Skip to main content

Subset Data

Introduction

Subsetting is useful to reduce the size of a large dataset so that it is usable in another environment with less resources. For example, if you have a large 100gb database, you'll likely want to filter that down to be able to use it locally. Additionally, for teams spinning up databases in their CI pipelines, they often pay by the minute if the CI pipeline is hosted. As a result, teams are often looking for ways to scale down their dataset size so that it is usable in different environments. This is where subsetting comes into play.

Subsetting

Neosync can help you subset your data by taking in a SQL statement of how you want to filter your data on a table-by-data. This gives you a flexible way of building your destination data set.

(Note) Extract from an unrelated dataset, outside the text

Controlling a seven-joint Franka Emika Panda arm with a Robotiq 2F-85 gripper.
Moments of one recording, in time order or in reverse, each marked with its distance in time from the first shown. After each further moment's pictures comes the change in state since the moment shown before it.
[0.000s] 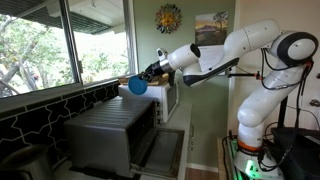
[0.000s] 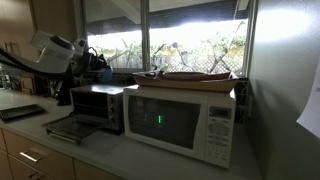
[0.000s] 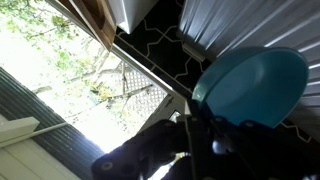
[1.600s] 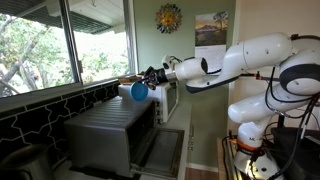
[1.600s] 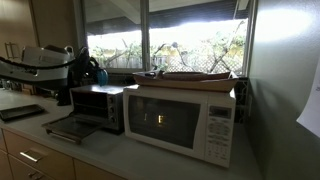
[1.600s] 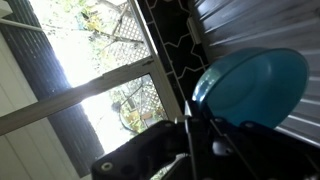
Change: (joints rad) arm -0.618 -0.346 0.436 -0.108 0.005 0.540 -0.218
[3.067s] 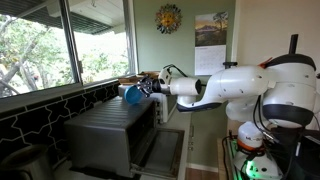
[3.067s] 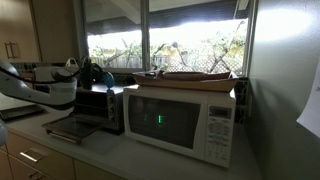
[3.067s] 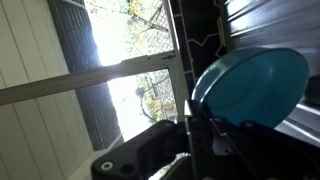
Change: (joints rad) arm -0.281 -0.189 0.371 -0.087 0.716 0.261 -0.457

Once you've connected Neosync to your source database and configured your schema and mappings, you can then decide to subset that data further by selecting a source table to start with.

subset

Neosync will automatically ensure relational integrity in the data, making sure that the resulting dataset, post-subset, still has all of the foreign key constraints you had in the original data set. Once you've subsetted the data, Neosync will push the result set to your destination(s).

Conclusion

Neosync has powerful subsetting features which allow you to create smaller subsets of your data while maintaining relational integrity. This is useful for local and CI testing where you don't want or need the entire dataset but don't want to spend time querying, joining and filtering the data yourself.